Who Should Care About These Findings and Why
The study's findings are relevant to various stakeholders, including:
- Shareholders: Shareholders have a vested interest in ensuring that executive compensation arrangements are aligned with their interests and that corporate governance practices are effective.
- Business leaders: Executives and board members should be aware of the study's findings and take steps to improve their company's executive compensation practices and corporate governance structures.
- Policymakers and regulators: Policymakers and regulators can use the study's findings to inform reforms aimed at improving corporate governance practices and reducing the influence of managerial power on executive compensation.
Actionable Recommendations
Based on the study's findings, the following actionable recommendations can be made:
- Implement more transparent and performance-based executive compensation arrangements: Companies should prioritize transparency and performance-based compensation to reduce the potential for camouflage and outrage costs.
- Improve corporate governance structures: Businesses should prioritize improving their corporate governance structures to reduce the influence of managerial power and ensure that boards are more accountable to shareholders.

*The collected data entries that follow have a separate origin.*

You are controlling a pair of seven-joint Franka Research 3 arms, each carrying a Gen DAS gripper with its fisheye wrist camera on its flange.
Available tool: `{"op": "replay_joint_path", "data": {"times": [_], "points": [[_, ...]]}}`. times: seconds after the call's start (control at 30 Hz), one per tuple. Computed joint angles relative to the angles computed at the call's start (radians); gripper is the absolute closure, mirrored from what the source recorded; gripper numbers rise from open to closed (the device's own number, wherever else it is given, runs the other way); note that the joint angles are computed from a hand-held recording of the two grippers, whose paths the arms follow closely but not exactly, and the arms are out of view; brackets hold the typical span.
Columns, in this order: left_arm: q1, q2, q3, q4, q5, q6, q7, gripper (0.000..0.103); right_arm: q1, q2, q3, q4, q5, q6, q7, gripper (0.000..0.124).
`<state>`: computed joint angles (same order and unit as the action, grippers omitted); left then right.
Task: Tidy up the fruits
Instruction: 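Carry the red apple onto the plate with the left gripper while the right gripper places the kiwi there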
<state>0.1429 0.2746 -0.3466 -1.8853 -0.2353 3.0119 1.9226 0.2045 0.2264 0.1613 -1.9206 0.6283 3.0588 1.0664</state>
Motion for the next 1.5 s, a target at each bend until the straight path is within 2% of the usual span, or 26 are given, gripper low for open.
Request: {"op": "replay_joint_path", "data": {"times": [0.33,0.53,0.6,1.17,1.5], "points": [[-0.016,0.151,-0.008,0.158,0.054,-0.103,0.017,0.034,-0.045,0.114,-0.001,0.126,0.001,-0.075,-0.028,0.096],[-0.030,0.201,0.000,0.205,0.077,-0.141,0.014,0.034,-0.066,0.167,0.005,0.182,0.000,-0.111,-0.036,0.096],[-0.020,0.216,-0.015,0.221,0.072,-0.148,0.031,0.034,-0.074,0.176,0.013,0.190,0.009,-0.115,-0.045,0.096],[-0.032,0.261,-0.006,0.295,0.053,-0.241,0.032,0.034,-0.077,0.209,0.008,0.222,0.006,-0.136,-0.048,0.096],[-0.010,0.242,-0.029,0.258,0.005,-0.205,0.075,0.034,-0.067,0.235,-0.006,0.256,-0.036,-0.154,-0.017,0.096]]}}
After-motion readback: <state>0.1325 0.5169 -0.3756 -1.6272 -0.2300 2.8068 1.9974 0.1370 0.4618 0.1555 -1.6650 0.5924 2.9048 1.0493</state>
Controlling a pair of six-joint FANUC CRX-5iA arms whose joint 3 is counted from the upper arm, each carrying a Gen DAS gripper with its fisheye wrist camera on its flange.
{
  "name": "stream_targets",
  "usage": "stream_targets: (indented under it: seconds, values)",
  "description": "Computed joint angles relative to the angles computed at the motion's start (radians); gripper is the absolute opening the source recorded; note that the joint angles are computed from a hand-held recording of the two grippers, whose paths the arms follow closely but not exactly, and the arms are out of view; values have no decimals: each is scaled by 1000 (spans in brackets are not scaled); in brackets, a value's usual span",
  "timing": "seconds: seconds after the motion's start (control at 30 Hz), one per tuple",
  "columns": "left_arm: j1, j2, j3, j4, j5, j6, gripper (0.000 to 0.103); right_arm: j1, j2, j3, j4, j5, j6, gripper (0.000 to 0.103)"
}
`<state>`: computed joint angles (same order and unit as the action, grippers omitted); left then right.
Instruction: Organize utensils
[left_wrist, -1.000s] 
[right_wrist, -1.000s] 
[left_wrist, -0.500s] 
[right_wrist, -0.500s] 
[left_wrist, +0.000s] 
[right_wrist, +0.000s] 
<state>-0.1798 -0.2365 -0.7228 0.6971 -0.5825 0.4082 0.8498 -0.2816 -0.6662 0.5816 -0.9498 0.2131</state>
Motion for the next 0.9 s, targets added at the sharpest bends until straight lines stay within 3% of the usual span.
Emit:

- Enhance shareholder engagement: Companies should prioritize shareholder engagement and activism to ensure that executive compensation arrangements are aligned with shareholder interests.
- Reduce the influence of managerial power: Businesses should take steps to reduce the influence of managerial power on executive compensation arrangements, such as by increasing board independence and shareholder oversight.
Implementation Considerations
When implementing these recommendations, businesses and policymakers should consider the following:
- Gradual implementation: Reforms should be implemented gradually to avoid disrupting existing executive compensation arrangements and corporate governance structures.
- Monitoring and evaluation: Companies and policymakers should continuously monitor and evaluate the effectiveness of reforms to ensure they are achieving their intended goals.
- Stakeholder engagement: Businesses and policymakers should engage with stakeholders, including shareholders, executives, and regulators, to ensure that reforms are well-informed and effective.
Conclusion
The study "Pay Without Performance: The Unfulfilled Promise of Executive Compensation" provides a comprehensive analysis of the flaws in executive compensation arrangements and highlights the need for reforms to improve corporate governance practices. The findings have significant practical implications for businesses, managers, and policymakers, and provide a foundation for discussing potential reforms.
Summarize the Main Takeaways
The main takeaways from the study are:
- Executive compensation arrangements are often influenced by managerial power and deviate from arm's-length contracting.
- The lack of transparency and performance-based compensation has led to excessive pay and poor corporate governance practices.
- Reforms are needed to improve corporate governance practices, enhance transparency and disclosure, and reduce the influence of managerial power on executive compensation.
Final Thoughts on Significance and Impact
The study's findings have significant implications for businesses, managers, and policymakers. By implementing more transparent and performance-based executive compensation arrangements, improving corporate governance structures, and enhancing shareholder engagement, companies can reduce the potential for camouflage and outrage costs and improve their overall performance. The study's conclusions provide a foundation for discussing potential reforms and highlight the need for continued research and analysis in this area.